Segment Start: DATASET SECTION

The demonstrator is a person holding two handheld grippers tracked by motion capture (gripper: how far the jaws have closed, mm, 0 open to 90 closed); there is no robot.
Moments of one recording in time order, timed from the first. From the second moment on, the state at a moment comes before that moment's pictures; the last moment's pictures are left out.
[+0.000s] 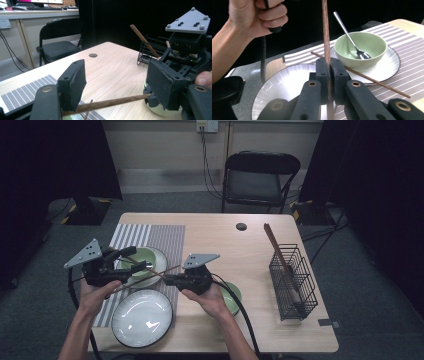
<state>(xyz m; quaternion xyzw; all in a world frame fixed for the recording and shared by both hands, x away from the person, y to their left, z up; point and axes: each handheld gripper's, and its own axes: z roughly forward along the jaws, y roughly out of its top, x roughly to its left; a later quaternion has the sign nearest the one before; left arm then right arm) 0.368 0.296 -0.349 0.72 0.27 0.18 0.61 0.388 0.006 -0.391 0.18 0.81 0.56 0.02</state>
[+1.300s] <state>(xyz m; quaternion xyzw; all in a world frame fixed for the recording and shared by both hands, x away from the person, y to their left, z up) 0.383 0.275 -0.391 0.81 0.21 0.19 0.52 0.391 -0.022 -0.372 0.20 0.81 0.55 0.02</state>
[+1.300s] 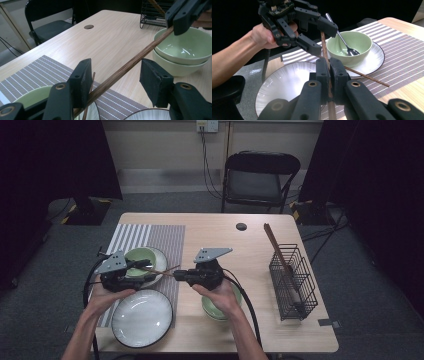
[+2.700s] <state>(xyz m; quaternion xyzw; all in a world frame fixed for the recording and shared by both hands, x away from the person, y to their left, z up) 0.380 0.242 -0.400 0.80 0.18 0.07 0.57 0.411 -0.022 -0.347 0.21 0.77 0.60 0.04</state>
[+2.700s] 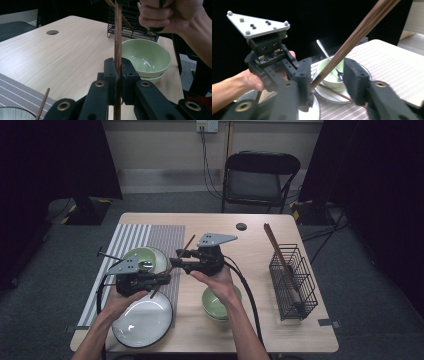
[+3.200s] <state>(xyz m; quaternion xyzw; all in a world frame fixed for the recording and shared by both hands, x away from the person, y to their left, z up) 0.382 0.235 -0.405 0.79 0.19 0.05 0.58 0.404 0.000 -0.343 0.17 0.76 0.62 0.02</state>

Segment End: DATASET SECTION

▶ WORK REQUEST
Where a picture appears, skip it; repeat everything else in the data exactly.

▶ REPLY
The demonstrator is a person holding two handheld grippers tracked by motion capture (gripper: how far the jaws have closed, mm, 0 open to 90 closed); there is no robot.
Moments of one recording in time order, timed from the first. From the second moment on, the state at a moment comes before that moment's pictures; the last moment's pictures are left out.
[+0.000s] 
<state>(xyz m; quaternion xyzw; all in a world frame fixed for the recording and shared by both hands, x away from the person, y to their left, z up; point and axes: each handheld gripper's, and its own axes: z roughly forward along the jaws, y roughly out of its top, x roughly to its left; a later quaternion has the sign nearest the one before; left arm then right arm) 0.368 0.296 -0.349 0.72 0.27 0.18 0.61 0.388 0.006 -0.391 0.18 0.81 0.56 0.02</state>
[+1.300s] <state>(xyz m; quaternion xyzw; all in a world frame fixed for the recording and shared by both hands, x away from the person, y to their left, z up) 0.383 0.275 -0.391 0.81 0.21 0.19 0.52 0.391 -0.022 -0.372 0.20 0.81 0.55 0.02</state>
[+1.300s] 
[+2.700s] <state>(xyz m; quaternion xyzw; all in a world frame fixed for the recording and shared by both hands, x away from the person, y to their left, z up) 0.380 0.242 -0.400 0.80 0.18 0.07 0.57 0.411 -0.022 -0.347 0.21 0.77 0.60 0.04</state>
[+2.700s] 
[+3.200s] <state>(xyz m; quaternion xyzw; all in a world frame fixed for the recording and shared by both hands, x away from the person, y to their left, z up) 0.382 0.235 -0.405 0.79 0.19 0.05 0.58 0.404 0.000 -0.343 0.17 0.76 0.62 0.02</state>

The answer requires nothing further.